++++ Study material ++++
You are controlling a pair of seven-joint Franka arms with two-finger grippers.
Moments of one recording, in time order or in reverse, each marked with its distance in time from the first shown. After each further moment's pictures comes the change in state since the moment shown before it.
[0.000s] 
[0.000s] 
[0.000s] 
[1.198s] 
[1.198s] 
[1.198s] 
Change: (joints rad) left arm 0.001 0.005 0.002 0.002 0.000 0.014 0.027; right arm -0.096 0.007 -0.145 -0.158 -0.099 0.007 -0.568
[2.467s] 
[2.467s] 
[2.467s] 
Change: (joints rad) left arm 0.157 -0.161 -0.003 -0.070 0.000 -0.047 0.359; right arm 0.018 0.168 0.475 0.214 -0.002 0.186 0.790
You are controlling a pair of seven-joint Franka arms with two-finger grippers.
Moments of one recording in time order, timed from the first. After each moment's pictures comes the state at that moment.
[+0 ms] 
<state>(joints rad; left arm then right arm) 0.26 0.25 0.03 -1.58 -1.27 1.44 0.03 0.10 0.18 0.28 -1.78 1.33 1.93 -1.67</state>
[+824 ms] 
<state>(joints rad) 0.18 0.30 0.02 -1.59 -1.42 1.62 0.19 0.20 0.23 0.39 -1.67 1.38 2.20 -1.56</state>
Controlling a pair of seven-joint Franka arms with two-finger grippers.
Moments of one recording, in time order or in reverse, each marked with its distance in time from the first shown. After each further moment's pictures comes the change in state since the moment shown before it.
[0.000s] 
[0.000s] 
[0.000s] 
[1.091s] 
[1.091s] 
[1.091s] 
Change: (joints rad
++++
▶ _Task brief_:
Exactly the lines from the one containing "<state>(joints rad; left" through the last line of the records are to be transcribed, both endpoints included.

▶ _Answer below_:
<state>(joints rad; left arm then right arm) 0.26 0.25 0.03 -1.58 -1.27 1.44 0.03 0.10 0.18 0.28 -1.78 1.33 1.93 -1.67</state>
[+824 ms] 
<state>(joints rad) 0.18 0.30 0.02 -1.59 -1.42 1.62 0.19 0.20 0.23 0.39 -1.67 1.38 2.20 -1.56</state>
Controlling a pair of seven-joint Franka arms with two-finger grippers.
Moments of one recording, in time order or in reverse, each marked with its distance in time from the first shown. After each further moment's pictures comes the change in state since the moment shown before it.
[0.000s] 
[0.000s] 
[0.000s] 
[1.091s] 
[1.091s] 
[1.091s] 
Change: (joints rad

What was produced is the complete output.